Each line below is to be written out once more, precisely as given.

*** Opening Information supplied ***

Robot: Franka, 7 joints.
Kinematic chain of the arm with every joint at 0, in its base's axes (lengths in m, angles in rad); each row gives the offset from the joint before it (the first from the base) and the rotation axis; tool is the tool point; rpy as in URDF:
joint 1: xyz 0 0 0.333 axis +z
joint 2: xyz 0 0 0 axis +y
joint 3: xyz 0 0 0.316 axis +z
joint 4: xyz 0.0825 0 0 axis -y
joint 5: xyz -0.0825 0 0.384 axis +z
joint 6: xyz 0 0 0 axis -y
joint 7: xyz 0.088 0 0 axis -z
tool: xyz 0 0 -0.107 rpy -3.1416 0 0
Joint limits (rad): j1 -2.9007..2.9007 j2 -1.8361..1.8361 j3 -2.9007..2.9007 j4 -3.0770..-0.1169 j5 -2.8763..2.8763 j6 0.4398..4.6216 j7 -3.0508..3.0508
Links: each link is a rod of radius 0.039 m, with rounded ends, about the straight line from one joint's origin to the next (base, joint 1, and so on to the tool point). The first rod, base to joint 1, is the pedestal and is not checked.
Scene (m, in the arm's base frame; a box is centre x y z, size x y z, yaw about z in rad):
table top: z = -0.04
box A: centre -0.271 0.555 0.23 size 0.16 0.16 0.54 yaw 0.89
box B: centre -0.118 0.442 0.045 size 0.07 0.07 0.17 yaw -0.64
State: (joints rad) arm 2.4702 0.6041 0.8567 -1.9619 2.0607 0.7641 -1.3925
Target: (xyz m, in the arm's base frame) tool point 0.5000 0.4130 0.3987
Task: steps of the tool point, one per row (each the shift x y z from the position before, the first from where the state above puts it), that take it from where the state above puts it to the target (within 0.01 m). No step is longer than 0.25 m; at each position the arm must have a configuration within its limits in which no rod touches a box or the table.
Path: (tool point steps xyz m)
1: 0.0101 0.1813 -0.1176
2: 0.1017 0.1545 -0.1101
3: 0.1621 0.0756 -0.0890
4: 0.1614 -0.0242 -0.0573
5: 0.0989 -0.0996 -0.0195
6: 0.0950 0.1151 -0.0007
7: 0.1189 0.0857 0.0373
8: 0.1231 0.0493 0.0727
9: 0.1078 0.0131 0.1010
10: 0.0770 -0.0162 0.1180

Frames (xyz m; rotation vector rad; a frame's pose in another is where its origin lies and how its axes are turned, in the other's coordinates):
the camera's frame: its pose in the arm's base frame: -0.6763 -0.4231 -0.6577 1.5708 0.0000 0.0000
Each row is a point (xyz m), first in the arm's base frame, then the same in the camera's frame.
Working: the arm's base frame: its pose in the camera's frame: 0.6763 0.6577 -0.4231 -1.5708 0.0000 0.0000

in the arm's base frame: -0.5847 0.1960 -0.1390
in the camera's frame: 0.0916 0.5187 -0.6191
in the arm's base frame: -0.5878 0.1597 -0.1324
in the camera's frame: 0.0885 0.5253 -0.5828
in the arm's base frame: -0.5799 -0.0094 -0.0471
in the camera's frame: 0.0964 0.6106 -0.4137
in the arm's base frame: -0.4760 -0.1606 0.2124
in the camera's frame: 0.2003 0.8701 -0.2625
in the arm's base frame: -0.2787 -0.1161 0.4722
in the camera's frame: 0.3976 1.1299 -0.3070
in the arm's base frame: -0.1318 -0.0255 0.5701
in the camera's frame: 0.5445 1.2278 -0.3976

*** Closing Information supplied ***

Output below:
Robot: Franka, 7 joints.
Kinematic chain of the arm with every joint at 0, in its base's axes (lengths in m, angles in rad); each row gives the offset from the joint before it (the first from the base) and the rotation axis; tool is the tool point; rpy as in URDF:
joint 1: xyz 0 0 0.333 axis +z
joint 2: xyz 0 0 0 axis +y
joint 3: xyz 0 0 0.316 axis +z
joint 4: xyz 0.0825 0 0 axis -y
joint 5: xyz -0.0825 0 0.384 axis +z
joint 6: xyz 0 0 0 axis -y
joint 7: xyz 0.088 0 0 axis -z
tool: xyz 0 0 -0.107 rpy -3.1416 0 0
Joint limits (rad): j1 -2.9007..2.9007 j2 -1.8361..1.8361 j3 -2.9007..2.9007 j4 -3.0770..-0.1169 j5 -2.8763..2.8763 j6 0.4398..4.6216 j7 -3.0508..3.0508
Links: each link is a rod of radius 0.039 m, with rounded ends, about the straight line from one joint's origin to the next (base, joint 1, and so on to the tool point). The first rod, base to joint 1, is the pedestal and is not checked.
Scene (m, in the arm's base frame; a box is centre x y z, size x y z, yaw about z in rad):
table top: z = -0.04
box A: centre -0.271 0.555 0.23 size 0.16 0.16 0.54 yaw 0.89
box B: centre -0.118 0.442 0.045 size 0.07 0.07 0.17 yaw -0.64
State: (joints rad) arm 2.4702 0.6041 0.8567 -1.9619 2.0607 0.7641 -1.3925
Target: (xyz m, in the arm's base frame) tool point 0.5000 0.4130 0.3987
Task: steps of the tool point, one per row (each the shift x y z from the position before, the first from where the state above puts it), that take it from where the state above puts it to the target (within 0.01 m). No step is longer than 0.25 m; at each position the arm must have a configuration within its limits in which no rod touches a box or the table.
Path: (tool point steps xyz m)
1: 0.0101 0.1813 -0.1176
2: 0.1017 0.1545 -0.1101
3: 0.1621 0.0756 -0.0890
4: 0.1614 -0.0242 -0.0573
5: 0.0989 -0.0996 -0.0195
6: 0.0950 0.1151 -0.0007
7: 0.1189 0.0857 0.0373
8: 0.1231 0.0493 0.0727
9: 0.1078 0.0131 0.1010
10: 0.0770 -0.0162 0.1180

Frames (xyz m; rotation vector rad; a frame's pose in another is where its origin lies and how its axes are turned, in the other's coordinates):
the camera's frame: its pose in the arm's base frame: -0.6763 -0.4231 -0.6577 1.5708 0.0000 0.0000
Each row is a point (xyz m), first in the arm's base frame, then the same in the camera's frame.
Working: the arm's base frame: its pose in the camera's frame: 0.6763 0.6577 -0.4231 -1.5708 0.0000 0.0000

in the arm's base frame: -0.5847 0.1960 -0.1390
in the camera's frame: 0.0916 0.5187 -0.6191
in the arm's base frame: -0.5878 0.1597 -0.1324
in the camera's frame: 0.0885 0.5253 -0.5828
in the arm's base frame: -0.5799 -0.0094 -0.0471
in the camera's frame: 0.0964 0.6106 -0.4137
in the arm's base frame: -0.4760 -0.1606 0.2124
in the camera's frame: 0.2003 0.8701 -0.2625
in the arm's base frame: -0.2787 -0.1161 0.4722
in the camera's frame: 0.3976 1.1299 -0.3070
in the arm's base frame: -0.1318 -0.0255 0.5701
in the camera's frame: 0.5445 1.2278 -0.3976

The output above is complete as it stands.